I used to sit in the hall at the West Haven VA hospital waiting to see my therapist. I frequently had the company of a man who in addition to being traumatized was schizophrenic. He would say things like,

"I used to go to the farmers market there. I studied marketing but a ting is a ricochet off the gun mount. Thing is ting is fucking is. Ing. Ingemar. Do you remember when Floyd Patterson, son of Patter, tinged Ingmar? Old enough? What did you say? You said, yes I do. Yes I do. My wife tried to hang in there. She still comes over with the lasagna. I do I do remember the wedding and we were all so drunka bunk."


One day I decided I was going to try to have a conversation with him using his linguistic particularities. I said something like "That must have been hard, the pard, bearded like the pard? La sagna sang in the sangha and seered it."

He looked at me like I was crazy.

What I'd missed in his speech was his incredible pain.

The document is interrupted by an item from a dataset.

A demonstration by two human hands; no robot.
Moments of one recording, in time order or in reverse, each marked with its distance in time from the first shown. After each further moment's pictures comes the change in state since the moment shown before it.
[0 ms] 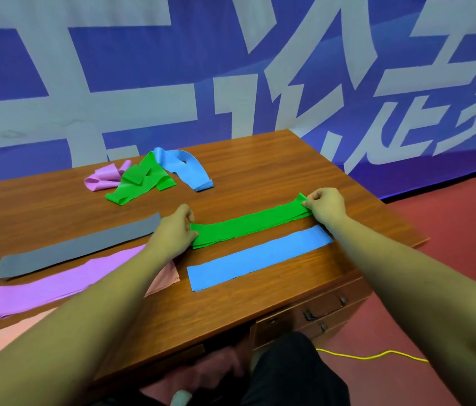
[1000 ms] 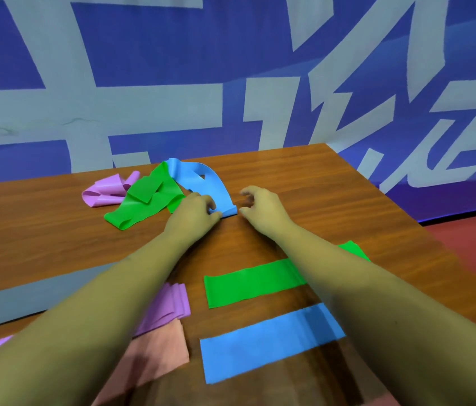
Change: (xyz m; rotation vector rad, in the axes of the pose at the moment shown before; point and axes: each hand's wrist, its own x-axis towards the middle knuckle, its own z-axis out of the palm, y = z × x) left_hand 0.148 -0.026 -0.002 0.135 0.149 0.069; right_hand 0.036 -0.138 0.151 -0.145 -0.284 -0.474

Mine was merely a technical imitation. Form must be organic to the poem, must come from the poet’s very being.


I guess I'm trying to say form is everywhere in language. So the argument about form vs free verse is never about form; it's usually about end rhyme and metered verse. Yawn.


Go outside and draw a blade of grass. Really look at it. You will be overcome with a composite of form and wonder.


By the way, I took the above photos on the Cape two years ago. I was struck by the way nature is always showing us form. What nature has, and what poetry needs, is something like sprezzatura, a studied carelessness. The forms in nature are always pushing beyond themselves into not-knowing. Note the pebbles in the long graceful forms in sand, and in the other photo the way the wind seems to have moved the grass although there was no wind when I took the shot. Both of these are forms and both full of the unpredictable and surprising.